Instructions for the task:
Once you have read the data below, print all of it exactly.

Data extracts:
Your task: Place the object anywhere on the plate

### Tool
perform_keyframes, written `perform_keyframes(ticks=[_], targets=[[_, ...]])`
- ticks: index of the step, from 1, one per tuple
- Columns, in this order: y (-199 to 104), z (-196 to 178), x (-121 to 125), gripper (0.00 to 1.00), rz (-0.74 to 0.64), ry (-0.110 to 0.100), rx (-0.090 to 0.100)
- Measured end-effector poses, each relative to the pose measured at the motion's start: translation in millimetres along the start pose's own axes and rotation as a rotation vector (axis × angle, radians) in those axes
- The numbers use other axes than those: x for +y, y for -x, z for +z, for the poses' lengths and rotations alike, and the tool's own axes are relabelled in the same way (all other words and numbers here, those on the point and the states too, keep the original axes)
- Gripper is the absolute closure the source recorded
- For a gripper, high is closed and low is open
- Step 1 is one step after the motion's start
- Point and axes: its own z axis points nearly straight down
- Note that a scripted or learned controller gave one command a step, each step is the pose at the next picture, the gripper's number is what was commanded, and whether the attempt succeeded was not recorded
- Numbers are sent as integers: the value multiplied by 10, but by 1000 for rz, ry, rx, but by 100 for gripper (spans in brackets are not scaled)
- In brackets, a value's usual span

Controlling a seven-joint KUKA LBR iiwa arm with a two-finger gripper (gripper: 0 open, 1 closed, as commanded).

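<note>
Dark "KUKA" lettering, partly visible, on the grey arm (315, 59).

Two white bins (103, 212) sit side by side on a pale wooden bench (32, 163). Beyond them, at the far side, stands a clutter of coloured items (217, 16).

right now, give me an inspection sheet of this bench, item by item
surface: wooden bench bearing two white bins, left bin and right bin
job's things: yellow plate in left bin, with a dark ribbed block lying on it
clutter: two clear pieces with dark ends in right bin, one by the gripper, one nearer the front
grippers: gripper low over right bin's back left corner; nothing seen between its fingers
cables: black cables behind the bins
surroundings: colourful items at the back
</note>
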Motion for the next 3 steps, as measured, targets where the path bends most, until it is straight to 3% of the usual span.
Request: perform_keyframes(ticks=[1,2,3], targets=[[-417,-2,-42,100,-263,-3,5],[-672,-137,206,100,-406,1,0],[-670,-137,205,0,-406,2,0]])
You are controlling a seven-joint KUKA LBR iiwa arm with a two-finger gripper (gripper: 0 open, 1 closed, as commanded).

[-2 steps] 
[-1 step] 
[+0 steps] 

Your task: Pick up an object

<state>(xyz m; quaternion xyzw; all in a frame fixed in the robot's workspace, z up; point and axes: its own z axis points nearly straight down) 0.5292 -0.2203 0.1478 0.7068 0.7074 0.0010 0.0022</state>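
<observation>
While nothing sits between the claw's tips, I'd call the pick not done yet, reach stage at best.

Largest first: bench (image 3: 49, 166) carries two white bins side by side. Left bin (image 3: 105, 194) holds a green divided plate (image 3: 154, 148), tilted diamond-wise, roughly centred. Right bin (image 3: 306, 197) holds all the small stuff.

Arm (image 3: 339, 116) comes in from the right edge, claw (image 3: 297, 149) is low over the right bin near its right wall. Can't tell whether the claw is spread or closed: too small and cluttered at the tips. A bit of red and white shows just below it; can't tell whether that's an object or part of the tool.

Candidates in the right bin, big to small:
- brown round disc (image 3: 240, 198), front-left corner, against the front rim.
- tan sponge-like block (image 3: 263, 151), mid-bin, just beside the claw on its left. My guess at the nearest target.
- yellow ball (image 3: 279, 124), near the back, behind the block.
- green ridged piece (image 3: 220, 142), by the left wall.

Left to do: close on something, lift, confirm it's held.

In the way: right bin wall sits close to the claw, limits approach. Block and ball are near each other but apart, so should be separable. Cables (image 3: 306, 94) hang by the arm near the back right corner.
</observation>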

Task result:
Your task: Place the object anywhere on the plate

### Tool
perform_keyframes, written `perform_keyframes(ticks=[_], targets=[[_, ...]])`
- ticks: index of the step, from 1, one per tuple
- Columns, in this order: y (-199 to 104), z (-196 to 178), x (-121 to 125), gripper (0.00 to 1.00), rz (-0.74 to 0.64), ry (-0.110 to 0.100), rx (-0.090 to 0.100)
- Measured end-effector poses, each relative to the pose measured at the motion's start: translation in millimetres along the start pose's own axes and rotation as a rotation vector (axis × angle, radians) in those axes
- The numbers use other axes than those: x for +y, y for -x, z for +z, for the poses' lengths and rotations alike, and the tool's own axes are relabelled in the same way (all other words and numbers here, those on the point and the states too, keep the original axes)
- Gripper is the absolute closure the source recorded
- For a gripper, high is closed and low is open
- Step 1 is one step after the motion's start
- Point and axes: its own z axis points nearly straight down
- Note that a scripted or learned controller gave one command a step, each step is the pose at the next picture, the gripper's number is what was commanded, and whether the attempt succeeded was not recorded
- Numbers are sent as integers: the value multiplied by 10, but by 1000 for rz, ry, rx, but by 100 for gripper (spans in brackets are not scaled)
- In brackets, a value's usual span

Controlling a seven-joint KUKA LBR iiwa arm with a two-finger gripper (gripper: 0 open, 1 closed, as commanded).

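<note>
Dark "KUKA" lettering, partly visible, on the grey arm (315, 59).

Two white bins (103, 212) sit side by side on a pale wooden bench (32, 163). Beyond them, at the far side, stands a clutter of coloured items (217, 16).

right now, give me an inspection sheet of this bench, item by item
surface: wooden bench bearing two white bins, left bin and right bin
job's things: yellow plate in left bin, with a dark ribbed block lying on it
clutter: two clear pieces with dark ends in right bin, one by the gripper, one nearer the front
grippers: gripper low over right bin's back left corner; nothing seen between its fingers
cables: black cables behind the bins
surroundings: colourful items at the back
</note>
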Motion for the next 3 steps, as measured, targets where the path bends most, until it is straight to 3% of the usual span.
Request: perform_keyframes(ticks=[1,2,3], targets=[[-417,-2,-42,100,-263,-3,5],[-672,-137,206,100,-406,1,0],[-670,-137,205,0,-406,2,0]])
You are controlling a seven-joint KUKA LBR iiwa arm with a two-finger gripper (gripper: 0 open, 1 closed, as commanded).

[-2 steps] 
[-1 step] 
[+0 steps] 

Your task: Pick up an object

<state>(xyz m; quaternion xyzw; all in a frame fixed in the robot's workspace, z up; point and axes: its own z axis points nearly straight down) 0.5292 -0.2203 0.1478 0.7068 0.7074 0.0010 0.0022</state>
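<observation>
While nothing sits between the claw's tips, I'd call the pick not done yet, reach stage at best.

Largest first: bench (image 3: 49, 166) carries two white bins side by side. Left bin (image 3: 105, 194) holds a green divided plate (image 3: 154, 148), tilted diamond-wise, roughly centred. Right bin (image 3: 306, 197) holds all the small stuff.

Arm (image 3: 339, 116) comes in from the right edge, claw (image 3: 297, 149) is low over the right bin near its right wall. Can't tell whether the claw is spread or closed: too small and cluttered at the tips. A bit of red and white shows just below it; can't tell whether that's an object or part of the tool.

Candidates in the right bin, big to small:
- brown round disc (image 3: 240, 198), front-left corner, against the front rim.
- tan sponge-like block (image 3: 263, 151), mid-bin, just beside the claw on its left. My guess at the nearest target.
- yellow ball (image 3: 279, 124), near the back, behind the block.
- green ridged piece (image 3: 220, 142), by the left wall.

Left to do: close on something, lift, confirm it's held.

In the way: right bin wall sits close to the claw, limits approach. Block and ball are near each other but apart, so should be separable. Cables (image 3: 306, 94) hang by the arm near the back right corner.
</observation>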

The exercise concludes with this answer.